[[ DATA TO USE open ]]

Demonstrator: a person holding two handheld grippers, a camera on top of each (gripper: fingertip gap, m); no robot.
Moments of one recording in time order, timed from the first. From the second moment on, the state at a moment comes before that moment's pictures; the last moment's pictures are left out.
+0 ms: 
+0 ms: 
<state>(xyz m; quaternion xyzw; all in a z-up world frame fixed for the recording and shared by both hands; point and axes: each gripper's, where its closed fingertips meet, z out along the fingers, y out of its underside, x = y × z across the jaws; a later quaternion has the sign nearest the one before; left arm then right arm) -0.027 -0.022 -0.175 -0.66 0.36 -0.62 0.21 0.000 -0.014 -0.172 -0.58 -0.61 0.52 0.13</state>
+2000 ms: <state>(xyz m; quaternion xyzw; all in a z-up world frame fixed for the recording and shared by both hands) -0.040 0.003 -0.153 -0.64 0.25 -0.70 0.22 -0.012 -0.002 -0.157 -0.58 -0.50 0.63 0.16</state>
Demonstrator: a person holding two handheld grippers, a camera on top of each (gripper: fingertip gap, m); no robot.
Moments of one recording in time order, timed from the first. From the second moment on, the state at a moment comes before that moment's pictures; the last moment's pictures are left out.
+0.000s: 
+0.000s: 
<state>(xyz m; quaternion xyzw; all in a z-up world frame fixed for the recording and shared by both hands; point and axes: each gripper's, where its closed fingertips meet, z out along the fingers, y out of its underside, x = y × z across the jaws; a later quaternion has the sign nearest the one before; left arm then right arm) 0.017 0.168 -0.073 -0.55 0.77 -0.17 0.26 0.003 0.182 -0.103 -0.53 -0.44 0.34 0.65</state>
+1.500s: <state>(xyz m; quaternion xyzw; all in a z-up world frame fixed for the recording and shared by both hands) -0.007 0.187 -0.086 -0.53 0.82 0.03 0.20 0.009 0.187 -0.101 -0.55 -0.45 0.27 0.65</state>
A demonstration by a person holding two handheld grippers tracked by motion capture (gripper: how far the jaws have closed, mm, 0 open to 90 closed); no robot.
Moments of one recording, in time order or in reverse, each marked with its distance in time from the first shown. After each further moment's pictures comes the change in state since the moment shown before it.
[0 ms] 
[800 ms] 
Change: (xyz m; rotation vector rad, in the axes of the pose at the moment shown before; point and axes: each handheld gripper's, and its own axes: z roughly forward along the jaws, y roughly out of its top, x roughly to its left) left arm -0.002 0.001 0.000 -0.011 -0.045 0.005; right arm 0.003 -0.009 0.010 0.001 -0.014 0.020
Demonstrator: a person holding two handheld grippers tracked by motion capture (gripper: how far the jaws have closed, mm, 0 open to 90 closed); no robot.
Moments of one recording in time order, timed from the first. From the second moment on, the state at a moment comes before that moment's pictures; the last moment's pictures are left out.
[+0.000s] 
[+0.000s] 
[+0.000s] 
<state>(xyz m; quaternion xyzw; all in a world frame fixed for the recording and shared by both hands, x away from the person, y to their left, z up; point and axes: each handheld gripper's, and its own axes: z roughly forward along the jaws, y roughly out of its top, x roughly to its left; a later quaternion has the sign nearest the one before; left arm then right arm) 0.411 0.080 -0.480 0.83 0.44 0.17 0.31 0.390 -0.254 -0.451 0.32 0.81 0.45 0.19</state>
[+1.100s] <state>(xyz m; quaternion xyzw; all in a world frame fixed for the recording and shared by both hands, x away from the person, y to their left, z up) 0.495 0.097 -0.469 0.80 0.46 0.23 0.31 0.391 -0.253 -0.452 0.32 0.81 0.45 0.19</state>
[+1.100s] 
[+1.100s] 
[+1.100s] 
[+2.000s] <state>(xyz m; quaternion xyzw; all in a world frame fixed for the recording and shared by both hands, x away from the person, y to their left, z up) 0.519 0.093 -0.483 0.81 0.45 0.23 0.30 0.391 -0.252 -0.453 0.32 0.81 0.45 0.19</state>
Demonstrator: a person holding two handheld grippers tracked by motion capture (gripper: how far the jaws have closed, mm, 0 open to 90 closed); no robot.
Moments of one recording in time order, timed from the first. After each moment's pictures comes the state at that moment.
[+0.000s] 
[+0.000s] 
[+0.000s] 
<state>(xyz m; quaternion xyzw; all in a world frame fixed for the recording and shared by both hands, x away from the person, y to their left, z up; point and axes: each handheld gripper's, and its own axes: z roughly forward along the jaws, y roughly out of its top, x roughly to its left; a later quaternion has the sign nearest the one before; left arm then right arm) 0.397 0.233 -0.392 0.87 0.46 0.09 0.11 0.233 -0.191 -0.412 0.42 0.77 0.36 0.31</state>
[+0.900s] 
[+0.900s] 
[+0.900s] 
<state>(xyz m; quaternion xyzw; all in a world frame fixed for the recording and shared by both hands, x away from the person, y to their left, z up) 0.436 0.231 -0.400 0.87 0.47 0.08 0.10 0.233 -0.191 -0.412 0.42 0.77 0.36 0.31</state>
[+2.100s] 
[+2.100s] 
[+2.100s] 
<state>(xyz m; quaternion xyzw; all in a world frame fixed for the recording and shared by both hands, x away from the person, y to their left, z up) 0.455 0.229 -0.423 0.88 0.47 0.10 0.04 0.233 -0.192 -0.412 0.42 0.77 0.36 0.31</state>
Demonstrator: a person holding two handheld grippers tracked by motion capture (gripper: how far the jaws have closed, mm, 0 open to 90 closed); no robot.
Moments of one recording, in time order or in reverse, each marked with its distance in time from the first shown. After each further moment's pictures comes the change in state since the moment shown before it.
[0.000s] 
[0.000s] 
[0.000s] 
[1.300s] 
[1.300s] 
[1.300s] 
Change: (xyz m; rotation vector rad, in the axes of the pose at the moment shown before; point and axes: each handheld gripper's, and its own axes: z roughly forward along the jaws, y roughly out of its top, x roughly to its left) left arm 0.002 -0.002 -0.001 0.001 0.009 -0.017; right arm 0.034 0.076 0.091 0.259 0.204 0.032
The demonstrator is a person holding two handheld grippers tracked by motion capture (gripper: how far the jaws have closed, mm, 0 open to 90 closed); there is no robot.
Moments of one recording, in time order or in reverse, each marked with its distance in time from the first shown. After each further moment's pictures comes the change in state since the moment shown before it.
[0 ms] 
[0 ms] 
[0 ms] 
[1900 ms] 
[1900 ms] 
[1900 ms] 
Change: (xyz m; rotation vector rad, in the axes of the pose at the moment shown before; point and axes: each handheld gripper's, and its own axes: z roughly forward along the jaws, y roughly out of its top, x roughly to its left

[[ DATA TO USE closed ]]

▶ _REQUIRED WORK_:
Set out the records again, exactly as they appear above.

▶ _TASK RESULT_:
Demonstrator: a person holding two handheld grippers, a camera on top of each (gripper: fingertip gap, m); no robot.
Moments of one recording in time order, timed from the first. From the second moment on, the state at a moment comes before that moment's pictures; the last moment's pictures are left out.
+0 ms: 
+0 ms: 
<state>(xyz m; quaternion xyzw; all in a z-up world frame fixed for the recording and shared by both hands; point and axes: each gripper's, where its closed fingertips meet, z out along the fingers, y out of its underside, x = y × z across the jaws; a later quaternion has the sign nearest the one before; left arm then right arm) -0.027 -0.022 -0.175 -0.66 0.36 -0.62 0.21 0.000 -0.014 -0.172 -0.58 -0.61 0.52 0.13</state>
+2000 ms: <state>(xyz m; quaternion xyzw; all in a z-up world frame fixed for the recording and shared by both hands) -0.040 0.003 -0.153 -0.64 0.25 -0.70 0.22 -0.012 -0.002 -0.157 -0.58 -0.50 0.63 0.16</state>
Demonstrator: a person holding two handheld grippers, a camera on top of each (gripper: fingertip gap, m); no robot.
Moments of one recording in time order, timed from the first. From the second moment on, the state at a moment comes before that moment's pictures; the last moment's pictures are left out.
+0.000s: 
+0.000s: 
<state>(xyz m; quaternion xyzw; all in a z-up world frame fixed for the recording and shared by both hands; point and axes: each gripper's, where its closed fingertips meet, z out along the fingers, y out of its underside, x = y × z across the jaws; a later quaternion has the sign nearest the one before; left arm then right arm) 0.017 0.168 -0.073 -0.55 0.77 -0.17 0.26 0.003 0.182 -0.103 -0.53 -0.44 0.34 0.65</state>
+1.500s: <state>(xyz m; quaternion xyzw; all in a z-up world frame fixed for the recording and shared by both hands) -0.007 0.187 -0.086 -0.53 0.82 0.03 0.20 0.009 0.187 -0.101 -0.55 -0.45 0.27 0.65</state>
A demonstration by a person holding two handheld grippers tracked by motion capture (gripper: how far the jaws have closed, mm, 0 open to 90 closed); no robot.
Moments of one recording, in time order or in reverse, each marked with its distance in time from the first shown. After each further moment's pictures comes the change in state since the moment shown before it.
[0 ms] 
[800 ms] 
Change: (xyz m; rotation vector rad, in the axes of the pose at the moment shown before; point and axes: each handheld gripper's, and its own axes: z roughly forward along the jaws, y roughly out of its top, x roughly to its left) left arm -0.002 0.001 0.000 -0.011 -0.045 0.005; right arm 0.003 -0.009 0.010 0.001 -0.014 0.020
Demonstrator: a person holding two handheld grippers tracked by motion capture (gripper: how far the jaws have closed, mm, 0 open to 90 closed); no robot.
Moments of one recording in time order, timed from the first. From the second moment on, the state at a moment comes before that moment's pictures; the last moment's pictures are left out.
[+0.000s] 
[+0.000s] 
[+0.000s] 
<state>(xyz m; quaternion xyzw; all in a world frame fixed for the recording and shared by both hands, x away from the person, y to their left, z up; point and axes: each handheld gripper's, and its own axes: z roughly forward along the jaws, y roughly out of its top, x roughly to its left; a later quaternion has the sign nearest the one before; left arm then right arm) 0.411 0.080 -0.480 0.83 0.44 0.17 0.31 0.390 -0.254 -0.451 0.32 0.81 0.45 0.19</state>
[+1.100s] <state>(xyz m; quaternion xyzw; all in a world frame fixed for the recording and shared by both hands, x away from the person, y to their left, z up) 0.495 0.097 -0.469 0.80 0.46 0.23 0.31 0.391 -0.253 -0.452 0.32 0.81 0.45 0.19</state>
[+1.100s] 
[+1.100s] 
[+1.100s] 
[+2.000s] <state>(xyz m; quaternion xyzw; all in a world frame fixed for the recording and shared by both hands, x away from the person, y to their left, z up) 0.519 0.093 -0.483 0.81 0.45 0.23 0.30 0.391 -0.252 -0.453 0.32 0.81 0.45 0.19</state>
Demonstrator: a person holding two handheld grippers tracked by motion capture (gripper: how far the jaws have closed, mm, 0 open to 90 closed); no robot.
Moments of one recording in time order, timed from the first. After each moment's pictures comes the state at that moment.
[+0.000s] 
[+0.000s] 
[+0.000s] 
<state>(xyz m; quaternion xyzw; all in a world frame fixed for the recording and shared by both hands, x away from the person, y to their left, z up; point and axes: each handheld gripper's, and its own axes: z roughly forward along the jaws, y roughly out of its top, x roughly to its left; a later quaternion has the sign nearest the one before; left arm then right arm) 0.397 0.233 -0.392 0.87 0.46 0.09 0.11 0.233 -0.191 -0.412 0.42 0.77 0.36 0.31</state>
[+0.900s] 
[+0.900s] 
[+0.900s] 
<state>(xyz m; quaternion xyzw; all in a world frame fixed for the recording and shared by both hands, x away from the person, y to their left, z up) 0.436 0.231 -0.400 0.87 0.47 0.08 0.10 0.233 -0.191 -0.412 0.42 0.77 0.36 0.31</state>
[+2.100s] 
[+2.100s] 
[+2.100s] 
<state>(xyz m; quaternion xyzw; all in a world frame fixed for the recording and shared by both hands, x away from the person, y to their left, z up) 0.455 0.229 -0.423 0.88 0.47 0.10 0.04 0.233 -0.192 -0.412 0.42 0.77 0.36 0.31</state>
Demonstrator: a person holding two handheld grippers tracked by motion capture (gripper: how far the jaws have closed, mm, 0 open to 90 closed); no robot.
Moments of one recording, in time order or in reverse, each marked with its distance in time from the first shown. After each further moment's pictures comes the change in state since the moment shown before it.
[0.000s] 
[0.000s] 
[0.000s] 
[1.300s] 
[1.300s] 
[1.300s] 
Change: (xyz m; rotation vector rad, in the axes of the pose at the moment shown before; point and axes: each handheld gripper's, and its own axes: z roughly forward along the jaws, y roughly out of its top, x roughly to its left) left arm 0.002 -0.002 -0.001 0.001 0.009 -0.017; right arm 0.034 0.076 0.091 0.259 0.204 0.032
The demonstrator is a person holding two handheld grippers tracked by motion capture (gripper: how far the jaws have closed, mm, 0 open to 90 closed); there is no robot.
Moments of one recording, in time order or in reverse, each marked with its distance in time from the first shown. After each further moment's pictures comes the change in state since the moment shown before it.
[0 ms] 
[0 ms] 
[0 ms] 
[1900 ms] 
[1900 ms] 
[1900 ms] 
Change: (xyz m; rotation vector rad, in the axes of the pose at the moment shown before; point and axes: each handheld gripper's, and its own axes: z roughly forward along the jaws, y roughly out of its top, x roughly to its left

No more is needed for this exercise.